Indeed, in vivo [22] and in vitro studies [23] have shown that most H2-receptor antagonists exhibit weak or strong anticholinesterase activity, ranitidine and nizatidine being the more potent among the H2-receptor antagonists with respect to acetylcholinesterase inhibition [24]. The amplitude responses obtained with ranitidine and nizatidine were consistent with these data. In our study, in contrast to other H2 receptor antagonists, famotidine had no effect on amplitude in ileum smooth muscles. This may be related to different antimuscarinic effects profile of these H2 receptor antagonists.

Maher et al. [25] revealed that ranitidine shows its effects by promoting amplitude responses and does not have any effect on frequency responses. This finding is consistent with our results related to frequency.
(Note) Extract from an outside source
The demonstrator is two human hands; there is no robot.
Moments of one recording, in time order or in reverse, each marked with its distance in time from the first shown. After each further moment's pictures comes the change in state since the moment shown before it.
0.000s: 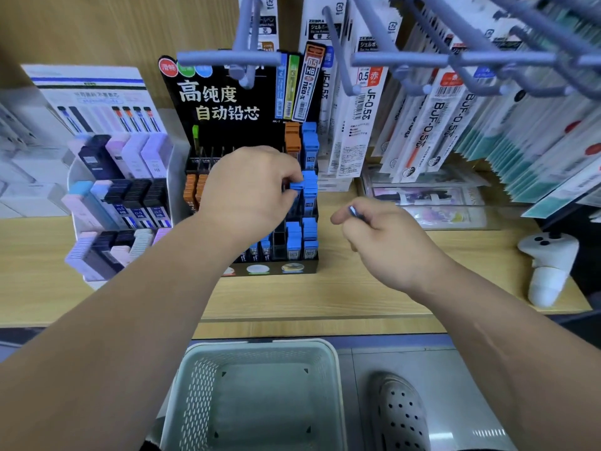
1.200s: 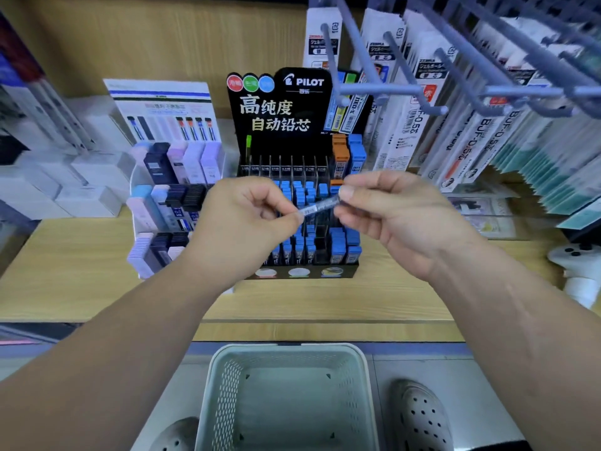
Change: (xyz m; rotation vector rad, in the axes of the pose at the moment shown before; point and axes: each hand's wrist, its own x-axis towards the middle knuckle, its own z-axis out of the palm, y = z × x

Any of H2 receptor antagonists we used had no effect on frequency responses in ileum smooth muscle.

In conclusion, PPIs and H2 receptor antagonists have contrary effects on ileum motility in both normal and peritonitis situations. The effects of these agents were parallel in control and peritonitis groups. The clinical implications of these findings need to be tested in surgical intensive care units, which might help in choosing the most appropriate drug for preventing the acid-related complications of patients with peritonitis.